◆ **EXERCISE PROMPT**:
Exactly the lines from the one containing "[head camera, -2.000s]" through the end of the listing should be written out, both ends included, and nothing more.

◆ **GIVEN INFORMATION**:
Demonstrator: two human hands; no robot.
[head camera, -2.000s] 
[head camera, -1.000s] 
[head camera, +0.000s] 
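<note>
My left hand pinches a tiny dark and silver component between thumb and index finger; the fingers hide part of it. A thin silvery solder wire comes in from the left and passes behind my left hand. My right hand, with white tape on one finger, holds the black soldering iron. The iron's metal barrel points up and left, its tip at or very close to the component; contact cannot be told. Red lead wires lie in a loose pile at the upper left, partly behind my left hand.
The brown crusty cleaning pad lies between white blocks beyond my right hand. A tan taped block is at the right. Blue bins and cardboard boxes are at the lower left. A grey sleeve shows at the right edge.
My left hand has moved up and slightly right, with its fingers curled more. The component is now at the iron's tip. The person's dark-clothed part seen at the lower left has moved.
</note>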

◆ **RESPONSE**:
[head camera, -2.000s] 
[head camera, -1.000s] 
[head camera, +0.000s] 
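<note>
My left hand pinches a tiny dark and silver component between thumb and index finger; the fingers hide part of it. A thin silvery solder wire comes in from the left and passes behind my left hand. My right hand, with white tape on one finger, holds the black soldering iron. The iron's metal barrel points up and left, its tip at or very close to the component; contact cannot be told. Red lead wires lie in a loose pile at the upper left, partly behind my left hand.
The brown crusty cleaning pad lies between white blocks beyond my right hand. A tan taped block is at the right. Blue bins and cardboard boxes are at the lower left. A grey sleeve shows at the right edge.
My left hand has moved up and slightly right, with its fingers curled more. The component is now at the iron's tip. The person's dark-clothed part seen at the lower left has moved.
</note>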

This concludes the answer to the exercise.